There are three diverse types of geodatabases. The personal geodatabase was developed for single-user editing, whereby two editors cannot work on the same geodatabase at a given time. The personal geodatabase employs the Microsoft Access DBMS file format and maintains a size limit of 2 gigabytes per file, although it has been noted that performance begins to degrade after file size approaches 250 megabytes. The personal geodatabase is currently being phased out by ESRI and is therefore not used for new data creation.
The file geodatabase similarly allows only single-user editing, but this restriction applies only to unique feature datasets within a geodatabase. The file geodatabase incorporates new tools such as domains (rules applied to attributes), subtypes (groups of objects with a feature class or table), and split/merge policies (rules to control and define the output of split and merge operations). This format stores information as binary files with a size limit of 1 terabyte and has been noted to perform and scale much more efficiently than the personal geodatabase (approximately one-third of the feature geometry storage required by shapefiles and personal geodatabases). File databases are not tied to any specific relational database management system and can be employed on Windows and UNIX platforms. Finally, file geodatabases can be compressed to read-only formats that further reduce file size without subsequently reducing performance.
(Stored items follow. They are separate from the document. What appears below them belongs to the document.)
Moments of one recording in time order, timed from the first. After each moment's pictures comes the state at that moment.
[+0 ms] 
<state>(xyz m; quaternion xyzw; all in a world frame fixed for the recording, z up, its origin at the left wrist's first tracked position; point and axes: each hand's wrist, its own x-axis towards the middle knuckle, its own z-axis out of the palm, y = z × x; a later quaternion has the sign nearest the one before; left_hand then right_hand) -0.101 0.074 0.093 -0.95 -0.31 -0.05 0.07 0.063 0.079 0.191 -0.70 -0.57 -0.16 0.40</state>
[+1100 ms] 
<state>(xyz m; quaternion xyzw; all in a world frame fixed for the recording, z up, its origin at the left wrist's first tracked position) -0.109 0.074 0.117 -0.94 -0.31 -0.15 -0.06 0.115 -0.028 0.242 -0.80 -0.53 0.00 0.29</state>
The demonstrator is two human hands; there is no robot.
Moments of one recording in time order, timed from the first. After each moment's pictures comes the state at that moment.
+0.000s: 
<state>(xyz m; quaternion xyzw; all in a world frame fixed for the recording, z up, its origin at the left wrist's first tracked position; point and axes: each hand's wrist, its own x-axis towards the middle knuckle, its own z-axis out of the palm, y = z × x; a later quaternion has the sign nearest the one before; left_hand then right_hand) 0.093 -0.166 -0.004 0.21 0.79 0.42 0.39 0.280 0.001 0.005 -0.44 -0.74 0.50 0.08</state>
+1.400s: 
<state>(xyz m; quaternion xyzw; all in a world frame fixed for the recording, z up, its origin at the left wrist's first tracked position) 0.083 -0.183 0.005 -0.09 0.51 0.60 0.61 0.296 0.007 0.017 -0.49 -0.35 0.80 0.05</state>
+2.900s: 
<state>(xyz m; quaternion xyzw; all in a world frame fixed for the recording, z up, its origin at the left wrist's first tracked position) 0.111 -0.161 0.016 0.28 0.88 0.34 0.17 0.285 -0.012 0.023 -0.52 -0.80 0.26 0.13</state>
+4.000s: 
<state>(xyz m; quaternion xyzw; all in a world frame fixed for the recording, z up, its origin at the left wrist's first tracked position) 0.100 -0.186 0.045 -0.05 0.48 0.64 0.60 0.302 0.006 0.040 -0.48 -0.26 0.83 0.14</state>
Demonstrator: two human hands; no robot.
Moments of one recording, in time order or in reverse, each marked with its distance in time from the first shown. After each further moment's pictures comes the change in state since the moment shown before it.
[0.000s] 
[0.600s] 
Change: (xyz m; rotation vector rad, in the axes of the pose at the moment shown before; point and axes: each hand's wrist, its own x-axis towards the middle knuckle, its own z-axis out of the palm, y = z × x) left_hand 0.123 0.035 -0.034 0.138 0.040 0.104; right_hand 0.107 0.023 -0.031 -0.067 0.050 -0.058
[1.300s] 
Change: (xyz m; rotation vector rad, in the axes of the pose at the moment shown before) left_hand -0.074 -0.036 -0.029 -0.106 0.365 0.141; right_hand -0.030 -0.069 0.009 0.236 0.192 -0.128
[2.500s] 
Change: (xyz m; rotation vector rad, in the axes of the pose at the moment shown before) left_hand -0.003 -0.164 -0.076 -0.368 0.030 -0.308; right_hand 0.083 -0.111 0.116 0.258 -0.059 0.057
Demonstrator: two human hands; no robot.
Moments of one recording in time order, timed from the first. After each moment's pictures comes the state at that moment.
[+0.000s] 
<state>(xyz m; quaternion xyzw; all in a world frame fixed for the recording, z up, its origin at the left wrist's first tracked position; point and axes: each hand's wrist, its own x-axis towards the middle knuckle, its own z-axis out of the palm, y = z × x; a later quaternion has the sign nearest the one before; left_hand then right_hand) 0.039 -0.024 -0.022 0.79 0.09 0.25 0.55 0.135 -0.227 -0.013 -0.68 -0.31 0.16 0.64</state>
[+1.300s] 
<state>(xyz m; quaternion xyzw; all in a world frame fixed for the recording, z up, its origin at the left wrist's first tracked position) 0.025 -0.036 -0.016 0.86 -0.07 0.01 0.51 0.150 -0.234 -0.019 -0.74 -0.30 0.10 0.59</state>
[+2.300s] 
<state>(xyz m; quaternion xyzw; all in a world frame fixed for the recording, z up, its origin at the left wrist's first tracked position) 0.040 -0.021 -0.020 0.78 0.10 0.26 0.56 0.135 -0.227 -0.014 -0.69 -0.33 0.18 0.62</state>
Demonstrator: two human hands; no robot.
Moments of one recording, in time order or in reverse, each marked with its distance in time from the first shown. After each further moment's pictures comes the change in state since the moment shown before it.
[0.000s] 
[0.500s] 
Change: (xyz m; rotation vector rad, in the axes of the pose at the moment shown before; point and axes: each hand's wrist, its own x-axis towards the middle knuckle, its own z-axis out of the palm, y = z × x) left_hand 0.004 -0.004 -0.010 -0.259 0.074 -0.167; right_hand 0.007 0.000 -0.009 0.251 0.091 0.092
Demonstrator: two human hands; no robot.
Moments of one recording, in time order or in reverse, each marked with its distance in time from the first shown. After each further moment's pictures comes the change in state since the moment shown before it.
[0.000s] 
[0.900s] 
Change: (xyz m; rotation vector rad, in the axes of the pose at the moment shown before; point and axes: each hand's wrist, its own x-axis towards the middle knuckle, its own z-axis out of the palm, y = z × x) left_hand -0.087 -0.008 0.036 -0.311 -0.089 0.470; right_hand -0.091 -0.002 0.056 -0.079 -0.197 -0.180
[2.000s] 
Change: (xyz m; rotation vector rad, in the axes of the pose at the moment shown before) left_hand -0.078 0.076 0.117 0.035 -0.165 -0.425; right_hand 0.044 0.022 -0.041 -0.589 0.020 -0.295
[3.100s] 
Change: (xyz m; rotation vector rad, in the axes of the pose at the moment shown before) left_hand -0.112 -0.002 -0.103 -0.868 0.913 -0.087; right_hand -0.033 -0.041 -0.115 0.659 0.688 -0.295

The third hybrid ESRI format is the ArcSDE geodatabase, which allows multiple editors to simultaneously work on feature datasets within a single geodatabase (a.k.a. versioning). This format can be employed on Windows and UNIX platforms like the file geodatabase. However, the file size is limited to 4 gigabytes, and its proprietary nature requires an ArcInfo or ArcEditor license for use. The ArcSDE geodatabase is implemented on the SQL Server Express software package, a free DBMS platform developed by Microsoft.
In addition to the geodatabase, Adobe Systems Incorporated’s geospatial PDF (Portable Document Format) is an open-source format that allows for representing geometric entities such as points, lines, and polygons. In addition, geospatial PDFs can be used to find and mark coordinate pairs, measure distances, reproject files, and georegister raster images. This format is handy as the PDF is widely accepted as the preferred standard for printable web documents. Although functionally similar, the geospatial PDF should not be confused with the GeoPDF format developed by TerraGo Technologies. Instead, the GeoPDF is a branded version of the geospatial PDF.
Finally, Google Earth supports a new, open-source, hybrid file format called a KML (Keyhole Markup Language). KML files associate points, lines, polygons, images, 3-D models, longitude and latitude values, and other view information such as tilt, heading, altitude, etc. KMZ files are commonly encountered, and they are zipped versions of KML files.